📖第5章 荒廃の都

📘目次


🏚️帰還したグレゴリウスを待っていたもの

579年頃。
コンスタンティノープルでの任務を終えてローマ市へ戻ったグレゴリウスを迎えたのは、かつて以上に荒廃した都でした。

ランゴバルド族の侵攻で農地は荒らされ、飢饉が深刻化。
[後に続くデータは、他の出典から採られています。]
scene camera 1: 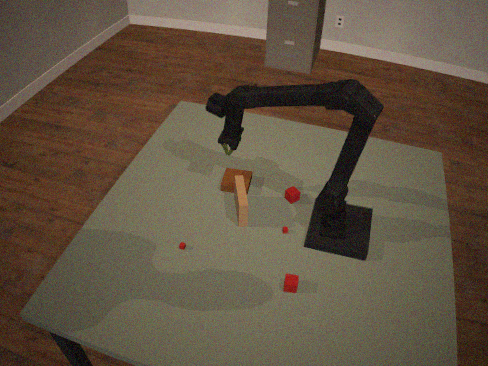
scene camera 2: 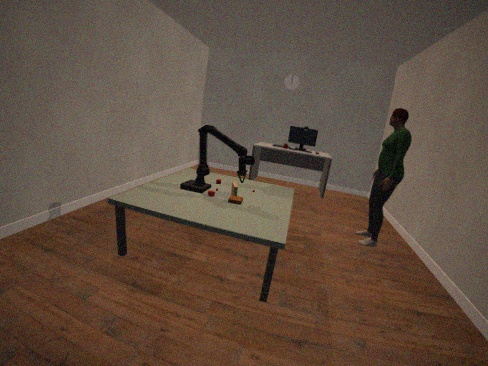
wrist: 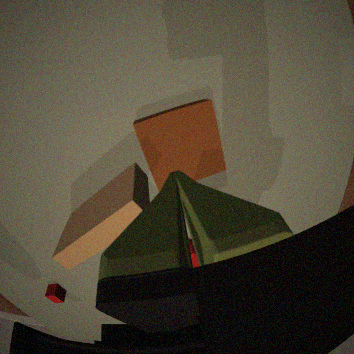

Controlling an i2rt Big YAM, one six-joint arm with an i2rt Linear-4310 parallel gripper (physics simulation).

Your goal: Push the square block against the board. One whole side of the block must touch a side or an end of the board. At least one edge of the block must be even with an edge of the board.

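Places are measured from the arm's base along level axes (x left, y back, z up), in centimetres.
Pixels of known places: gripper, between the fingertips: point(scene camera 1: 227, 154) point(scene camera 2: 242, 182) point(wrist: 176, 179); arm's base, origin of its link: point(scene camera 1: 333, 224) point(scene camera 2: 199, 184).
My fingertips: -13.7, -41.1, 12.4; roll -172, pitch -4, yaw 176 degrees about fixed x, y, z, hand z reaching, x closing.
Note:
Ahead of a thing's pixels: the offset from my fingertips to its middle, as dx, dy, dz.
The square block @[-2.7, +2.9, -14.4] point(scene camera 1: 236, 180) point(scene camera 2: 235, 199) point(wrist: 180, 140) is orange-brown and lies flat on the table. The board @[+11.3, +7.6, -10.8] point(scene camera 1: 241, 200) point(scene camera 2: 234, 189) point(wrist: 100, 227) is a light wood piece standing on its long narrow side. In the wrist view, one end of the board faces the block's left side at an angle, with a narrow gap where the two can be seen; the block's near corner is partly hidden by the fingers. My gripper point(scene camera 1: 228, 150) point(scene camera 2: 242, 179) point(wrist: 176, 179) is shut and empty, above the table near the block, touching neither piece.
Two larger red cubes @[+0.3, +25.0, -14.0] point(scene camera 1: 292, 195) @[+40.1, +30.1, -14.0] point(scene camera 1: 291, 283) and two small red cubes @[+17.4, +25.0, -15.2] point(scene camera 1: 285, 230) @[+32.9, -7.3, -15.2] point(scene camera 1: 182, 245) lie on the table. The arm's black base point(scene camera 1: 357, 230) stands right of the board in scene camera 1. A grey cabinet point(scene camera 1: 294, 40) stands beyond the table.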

ペストの再流行で人口はさらに減少し、行政はすでに機能不全
市民は教会の施しにすがり、かろうじて命を繋いでいました。

🧓満身創痍、彼の心と身体

この時、グレゴリウスは40代前半
当時の感覚ではすでに“壮年”から“老境”へと足を踏み入れる年齢です。

長引く外交交渉と慣れない宮廷生活の疲労が積み重なり、帰還した彼の体はすっかりやつれ、持病も悪化していました。

満身創痍。

ローマ市のために戦い続けた彼は、肉体的にも精神的にも、もう限界に達していたことでしょう。

🙏静寂を願いながらも再び立つ

修道士として静寂な生活に戻りたい――彼はそう強く願っていました。
けれど、深刻さを増す現実から目を背けることはできませんでした。

疫病、飢饉、ランゴバルド族の脅威に直面する市民たちに請われ、
グレゴリウスは再び立ち上がり、大執事(ディアコヌス)として教皇の補佐役を引き受けることになります。

🌊ローマを襲った新たな災厄

しかし…。

西暦589年。
テヴェレ川の大洪水がローマ市を襲い、街は壊滅的な被害を受けました。
衛生状態は悪化し、病が広がっていきます。

そして西暦590年
荒廃したローマ市を何とか立て直そうと奔走していたローマ教皇ペラギウス2世が、ついにペストの犠牲となります。

😔耐え続ける都

これでもかと言わんばかりの災厄に見舞われるローマ市。
行政はすでに麻痺し、かろうじて機能していた教会すら、そのリーダーを失います。

…どれだけ…
一体どれだけ、この都は耐えればいいのか。